= TASK PROMPT =
Apart from the pictures, every line below needs to be reproduced verbatim.

++++++

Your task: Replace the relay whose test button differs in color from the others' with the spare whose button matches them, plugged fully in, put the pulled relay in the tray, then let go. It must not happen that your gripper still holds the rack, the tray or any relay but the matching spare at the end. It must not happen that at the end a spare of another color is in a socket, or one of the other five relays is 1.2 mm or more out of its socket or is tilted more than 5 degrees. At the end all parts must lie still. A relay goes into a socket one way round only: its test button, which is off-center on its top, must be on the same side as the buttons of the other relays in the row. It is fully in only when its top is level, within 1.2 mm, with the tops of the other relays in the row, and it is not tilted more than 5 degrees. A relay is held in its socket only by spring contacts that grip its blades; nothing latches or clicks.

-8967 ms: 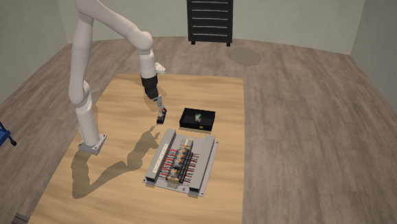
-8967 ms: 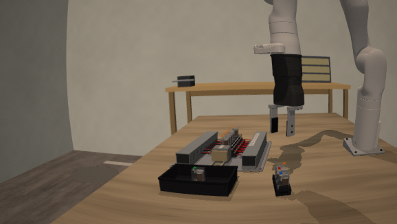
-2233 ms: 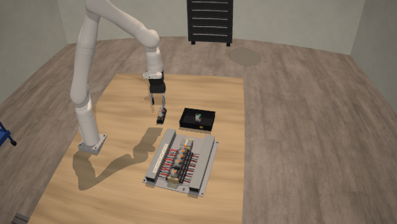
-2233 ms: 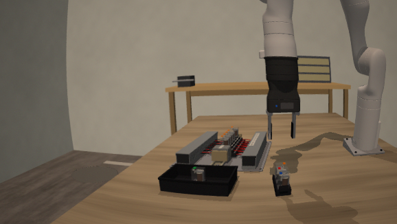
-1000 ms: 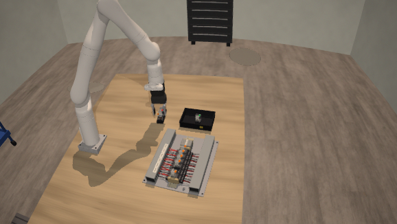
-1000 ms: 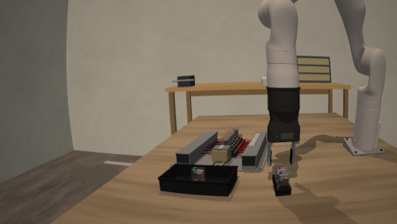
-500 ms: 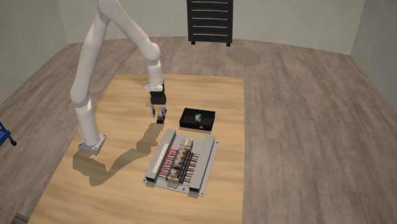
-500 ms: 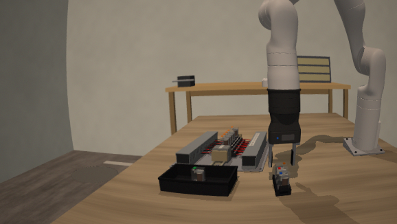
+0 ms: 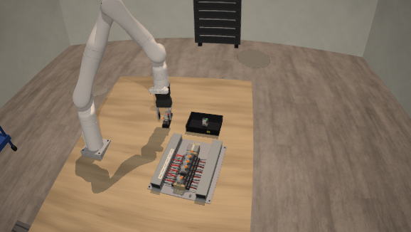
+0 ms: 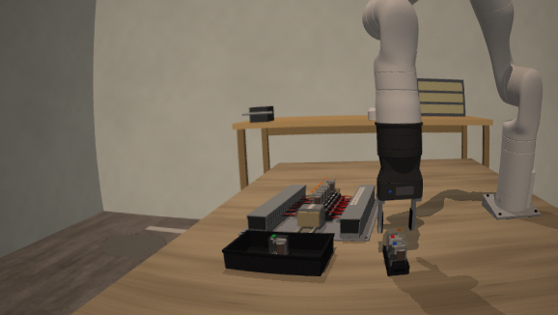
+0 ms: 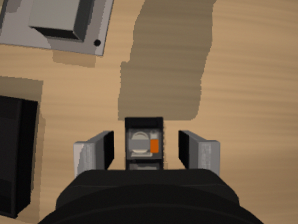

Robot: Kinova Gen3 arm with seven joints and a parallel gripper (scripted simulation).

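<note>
Right now my hand is 6 cm above the spare holder and 3 cm to the right of it. Also, from my hand: spare relay: 6 cm to the left, 4 cm below, 1 cm behind; black tray: 20 cm ahead, 5 cm below, 2 cm to the left.
</note>
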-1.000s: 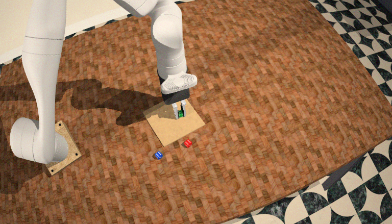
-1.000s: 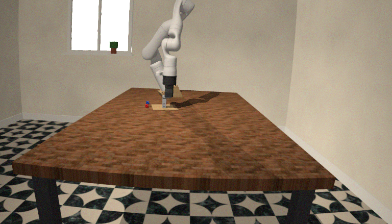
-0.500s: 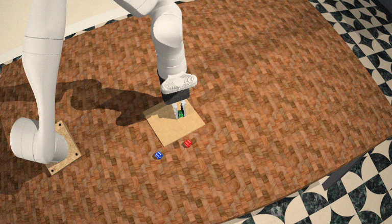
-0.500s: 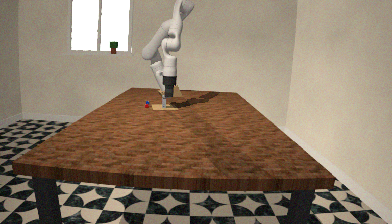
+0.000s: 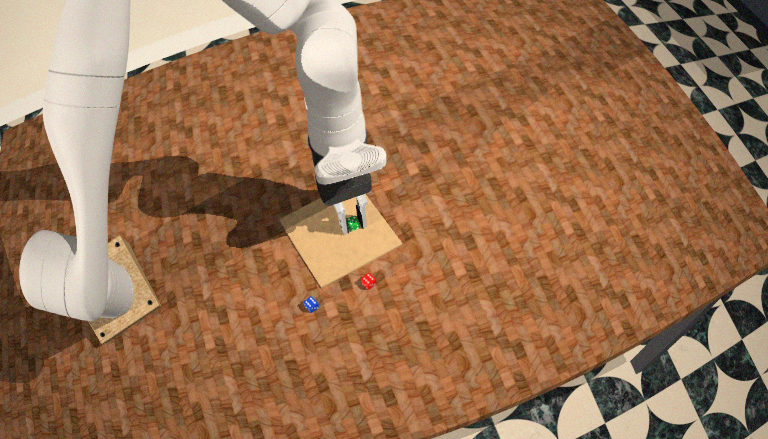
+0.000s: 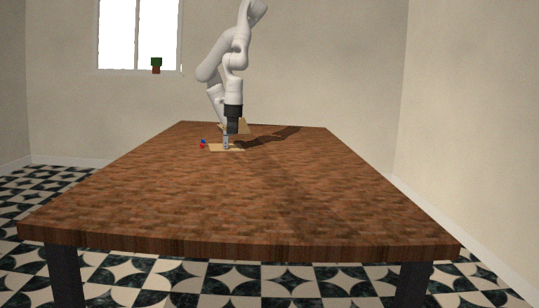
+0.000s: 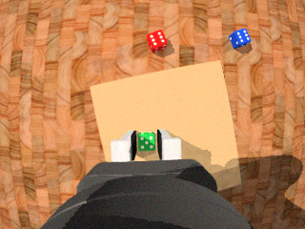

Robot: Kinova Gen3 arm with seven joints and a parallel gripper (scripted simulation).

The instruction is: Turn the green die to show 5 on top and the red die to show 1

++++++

= ANSWER SPACE =
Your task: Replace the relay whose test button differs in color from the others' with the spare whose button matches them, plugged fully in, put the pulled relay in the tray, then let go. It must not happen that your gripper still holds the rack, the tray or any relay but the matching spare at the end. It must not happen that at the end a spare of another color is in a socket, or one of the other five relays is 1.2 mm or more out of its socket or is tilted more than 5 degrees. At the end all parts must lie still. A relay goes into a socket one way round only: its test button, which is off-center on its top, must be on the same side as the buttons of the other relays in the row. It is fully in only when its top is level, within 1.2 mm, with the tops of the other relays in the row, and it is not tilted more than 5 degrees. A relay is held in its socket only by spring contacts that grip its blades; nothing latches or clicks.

-8967 ms: 
-8967 ms: 
-2233 ms: 
-2233 ms: 
-1000 ms: 
-1000 ms: 
-500 ms: 
-500 ms: 
+0 ms: 
+0 ms: 
+0 ms: 

Robot: Kinova Gen3 arm with seven joints and a parallel gripper (scripted simulation).

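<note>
Right now my hand is 6 cm above the spare holder and 3 cm to the right of it. Also, from my hand: spare relay: 6 cm to the left, 4 cm below, 1 cm behind; black tray: 20 cm ahead, 5 cm below, 2 cm to the left.
</note>
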-1.000s: 
-1.000s: 
-0.500s: 
-0.500s: 
+0.000s: 
+0.000s: 
+0.000s: 

Robot: Kinova Gen3 arm with seven joints and a parallel gripper (scripted simulation).

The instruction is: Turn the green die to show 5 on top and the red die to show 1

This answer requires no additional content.